Queste due facce del paese si sono confrontate dal 1979 ad oggi e non a caso lo scontro è oggi ad ogni livello, coinvolgendo anche le istituzioni della repubblica islamica iraniana. La ricerca di un compromesso politico è dunque decisiva se non vogliamo che lo scontro in atto si trasformi in un bagno di sangue. Non una nuova rivoluzione per l’abbattimento del regime degli ayatollah, ma la democratizzazione nonviolenta del paese.

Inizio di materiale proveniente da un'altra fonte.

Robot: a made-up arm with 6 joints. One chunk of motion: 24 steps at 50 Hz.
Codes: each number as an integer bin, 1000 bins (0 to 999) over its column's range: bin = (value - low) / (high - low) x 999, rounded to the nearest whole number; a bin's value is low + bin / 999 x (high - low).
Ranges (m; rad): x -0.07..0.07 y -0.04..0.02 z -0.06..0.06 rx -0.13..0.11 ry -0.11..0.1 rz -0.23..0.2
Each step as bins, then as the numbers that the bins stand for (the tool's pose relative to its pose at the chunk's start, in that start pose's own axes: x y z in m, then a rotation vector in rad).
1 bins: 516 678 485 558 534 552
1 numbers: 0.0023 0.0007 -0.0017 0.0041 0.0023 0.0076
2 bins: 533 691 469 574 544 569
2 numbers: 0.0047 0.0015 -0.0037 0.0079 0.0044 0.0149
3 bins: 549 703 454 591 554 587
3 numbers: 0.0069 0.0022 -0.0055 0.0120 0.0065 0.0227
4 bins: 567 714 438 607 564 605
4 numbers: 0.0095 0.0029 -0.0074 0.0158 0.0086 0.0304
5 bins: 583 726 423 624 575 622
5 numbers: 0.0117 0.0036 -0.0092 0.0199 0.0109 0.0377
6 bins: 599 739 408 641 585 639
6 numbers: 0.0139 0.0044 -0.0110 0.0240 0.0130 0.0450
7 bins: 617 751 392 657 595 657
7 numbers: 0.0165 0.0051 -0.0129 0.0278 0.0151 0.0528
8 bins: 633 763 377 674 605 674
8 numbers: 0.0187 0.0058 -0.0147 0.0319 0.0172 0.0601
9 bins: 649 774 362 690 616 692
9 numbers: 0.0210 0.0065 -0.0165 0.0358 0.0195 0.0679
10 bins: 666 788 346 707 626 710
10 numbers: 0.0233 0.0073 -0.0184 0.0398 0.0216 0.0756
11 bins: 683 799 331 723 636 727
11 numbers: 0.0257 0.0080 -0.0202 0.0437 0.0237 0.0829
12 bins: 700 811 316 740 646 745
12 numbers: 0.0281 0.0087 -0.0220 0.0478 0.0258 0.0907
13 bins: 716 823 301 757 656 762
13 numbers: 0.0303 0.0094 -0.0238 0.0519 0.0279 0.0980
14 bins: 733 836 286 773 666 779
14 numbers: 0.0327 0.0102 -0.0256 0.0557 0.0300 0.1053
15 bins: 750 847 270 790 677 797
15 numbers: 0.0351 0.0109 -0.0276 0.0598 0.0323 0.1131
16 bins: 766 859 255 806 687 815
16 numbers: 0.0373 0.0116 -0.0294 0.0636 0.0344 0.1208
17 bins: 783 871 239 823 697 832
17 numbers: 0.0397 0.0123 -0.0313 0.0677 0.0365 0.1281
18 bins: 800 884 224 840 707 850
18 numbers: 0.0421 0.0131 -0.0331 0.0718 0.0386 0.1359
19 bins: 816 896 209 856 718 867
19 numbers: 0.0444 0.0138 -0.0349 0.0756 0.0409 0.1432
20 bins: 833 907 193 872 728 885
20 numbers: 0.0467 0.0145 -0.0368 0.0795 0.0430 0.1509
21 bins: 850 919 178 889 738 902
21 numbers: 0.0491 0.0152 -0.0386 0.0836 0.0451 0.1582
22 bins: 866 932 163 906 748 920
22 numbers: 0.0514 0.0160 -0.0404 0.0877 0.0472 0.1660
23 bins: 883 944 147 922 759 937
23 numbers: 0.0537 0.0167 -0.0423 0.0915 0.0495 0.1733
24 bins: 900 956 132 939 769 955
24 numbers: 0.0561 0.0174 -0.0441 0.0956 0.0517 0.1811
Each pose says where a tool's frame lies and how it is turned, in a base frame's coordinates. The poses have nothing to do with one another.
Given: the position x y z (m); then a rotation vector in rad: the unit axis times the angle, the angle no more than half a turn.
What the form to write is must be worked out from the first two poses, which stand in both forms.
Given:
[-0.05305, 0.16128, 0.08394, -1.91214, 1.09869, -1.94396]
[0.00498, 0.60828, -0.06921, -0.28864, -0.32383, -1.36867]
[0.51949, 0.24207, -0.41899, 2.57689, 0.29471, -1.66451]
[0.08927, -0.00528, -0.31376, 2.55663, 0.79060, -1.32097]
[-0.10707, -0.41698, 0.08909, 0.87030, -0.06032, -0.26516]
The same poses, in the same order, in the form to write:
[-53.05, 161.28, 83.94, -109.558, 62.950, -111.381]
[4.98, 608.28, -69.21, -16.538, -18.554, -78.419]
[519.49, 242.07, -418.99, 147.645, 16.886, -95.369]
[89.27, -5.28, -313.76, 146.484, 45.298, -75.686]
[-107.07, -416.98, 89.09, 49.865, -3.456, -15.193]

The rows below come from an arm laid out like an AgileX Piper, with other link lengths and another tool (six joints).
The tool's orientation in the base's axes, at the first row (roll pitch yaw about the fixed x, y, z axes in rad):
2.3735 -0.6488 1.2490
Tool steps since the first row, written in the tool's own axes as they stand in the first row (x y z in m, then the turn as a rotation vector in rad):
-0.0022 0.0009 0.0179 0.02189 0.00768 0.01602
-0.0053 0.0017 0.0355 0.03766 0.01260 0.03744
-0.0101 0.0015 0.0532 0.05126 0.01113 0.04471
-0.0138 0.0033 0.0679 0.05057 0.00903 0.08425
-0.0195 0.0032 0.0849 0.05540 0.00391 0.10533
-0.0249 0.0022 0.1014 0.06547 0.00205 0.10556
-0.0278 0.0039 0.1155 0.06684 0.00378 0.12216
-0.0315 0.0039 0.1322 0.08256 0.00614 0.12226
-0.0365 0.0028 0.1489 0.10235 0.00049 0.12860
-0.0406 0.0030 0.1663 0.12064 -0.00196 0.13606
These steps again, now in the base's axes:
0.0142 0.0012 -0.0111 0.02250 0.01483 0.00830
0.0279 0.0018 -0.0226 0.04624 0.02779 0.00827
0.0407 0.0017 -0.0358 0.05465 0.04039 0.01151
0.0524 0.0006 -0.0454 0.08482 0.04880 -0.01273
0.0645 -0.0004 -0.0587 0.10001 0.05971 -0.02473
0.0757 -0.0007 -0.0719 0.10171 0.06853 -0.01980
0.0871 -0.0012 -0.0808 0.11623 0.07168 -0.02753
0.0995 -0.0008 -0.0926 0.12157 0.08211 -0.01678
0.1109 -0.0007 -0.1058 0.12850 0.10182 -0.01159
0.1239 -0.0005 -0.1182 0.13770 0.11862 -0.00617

Questo è stato il messaggio che ci ha consegnato il 4 luglio scorso il premio Nobel per la Pace Shirin Ebadi nella sua visita a Trento su invito del Forum trentino per la Pace e i Diritti Umani. Ed è questo messaggio nonviolento che fa più paura alle oligarchie vicine al presidente Ahmadinejad, che invece preferirebbero uno scontro senza quartiere e riconducibile ad un disegno di sovvertimento della repubblica islamica da parte delle potenze occidentali, non a caso continuamente evocato, da poter soffocare con la forza soverchiante di un esercito nelle loro mani.
Come non è affatto un caso che in queste ore, dopo la repressione violenta delle manifestazioni, il potere iraniano cerchi di soffocare le istanze democratiche attraverso la minaccia di morte agli oppositori, l’assassinio premeditato di Sayyed Ali Habibi Mousavi, nipote del leader dell'opposizione Mir-Hossein Mousavi, morto domenica scorsa a Teheran durante le proteste o l’arresto di Nushin Ebadi, sorella di Shirin (che non rientra in Iran da giugno, quando si sono tenute le controverse elezioni presidenziali), sequestrata dall’intelligence iraniana nella sua abitazione a Teheran pur non avendo partecipato ad alcuna protesta e con l’unico l’obiettivo di intimidire la sorella Shirin e costringerla a mettere fine al lavoro di denuncia che continua a svolgere a favore dei diritti umani nel suo paese.
A tutte le donne e gli uomini che in queste drammatiche ore stanno lottando a mani nude e con la forza delle idee per la democrazia e la libertà di espressione vogliamo far sentire la nostra vicinanza, raccogliendo la vostra voce e facendola arrivare in ogni luogo come nostro messaggio di speranza per l’anno che sta per venire.